Exercise aim: In the listing below, count every line that contains "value". Give nothing but the number.

+-------+

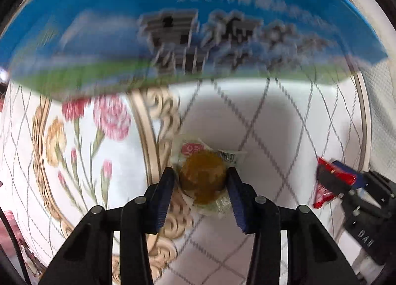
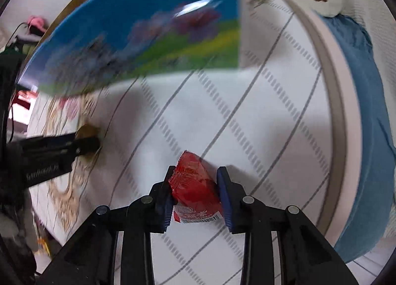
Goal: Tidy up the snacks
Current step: 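Grasp the wrapped yellow cake with left tool while right tool grasps the small red candy packet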
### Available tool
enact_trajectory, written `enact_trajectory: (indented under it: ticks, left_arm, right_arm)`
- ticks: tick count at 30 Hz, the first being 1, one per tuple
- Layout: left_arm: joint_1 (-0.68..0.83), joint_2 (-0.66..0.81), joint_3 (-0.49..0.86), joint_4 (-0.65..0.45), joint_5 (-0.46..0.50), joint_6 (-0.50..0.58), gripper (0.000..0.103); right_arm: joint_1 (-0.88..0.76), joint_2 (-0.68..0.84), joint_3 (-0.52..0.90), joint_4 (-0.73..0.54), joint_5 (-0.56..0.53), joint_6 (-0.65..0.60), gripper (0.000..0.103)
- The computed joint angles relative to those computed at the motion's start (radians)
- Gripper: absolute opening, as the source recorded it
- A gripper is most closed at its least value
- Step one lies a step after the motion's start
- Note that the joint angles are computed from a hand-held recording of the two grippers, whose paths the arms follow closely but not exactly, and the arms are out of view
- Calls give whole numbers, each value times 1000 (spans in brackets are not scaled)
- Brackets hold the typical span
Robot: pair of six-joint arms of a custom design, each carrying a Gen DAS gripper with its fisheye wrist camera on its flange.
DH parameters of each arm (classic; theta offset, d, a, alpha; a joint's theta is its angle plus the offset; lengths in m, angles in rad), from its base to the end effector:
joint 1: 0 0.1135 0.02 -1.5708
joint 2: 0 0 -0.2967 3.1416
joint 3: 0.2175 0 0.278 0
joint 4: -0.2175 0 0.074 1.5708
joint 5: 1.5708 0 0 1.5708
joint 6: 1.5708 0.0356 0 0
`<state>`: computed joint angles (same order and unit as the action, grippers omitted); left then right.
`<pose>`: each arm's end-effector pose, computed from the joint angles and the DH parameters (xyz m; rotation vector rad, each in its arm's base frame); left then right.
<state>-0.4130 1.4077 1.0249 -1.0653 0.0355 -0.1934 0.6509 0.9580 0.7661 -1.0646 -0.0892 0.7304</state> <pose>0.2371 -0.1053 0.2518 0.3357 3.0146 -0.1070 0.1262 0.1001 0.2592 0.0957 2.9281 0.3965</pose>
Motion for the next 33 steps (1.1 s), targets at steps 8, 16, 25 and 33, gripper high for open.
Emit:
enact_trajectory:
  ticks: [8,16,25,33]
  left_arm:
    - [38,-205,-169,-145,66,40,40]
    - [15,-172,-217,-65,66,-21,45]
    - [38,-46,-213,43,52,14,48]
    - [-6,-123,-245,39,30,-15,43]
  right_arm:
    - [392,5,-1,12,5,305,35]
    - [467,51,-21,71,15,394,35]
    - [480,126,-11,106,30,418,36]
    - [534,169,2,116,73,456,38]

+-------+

Answer section: 2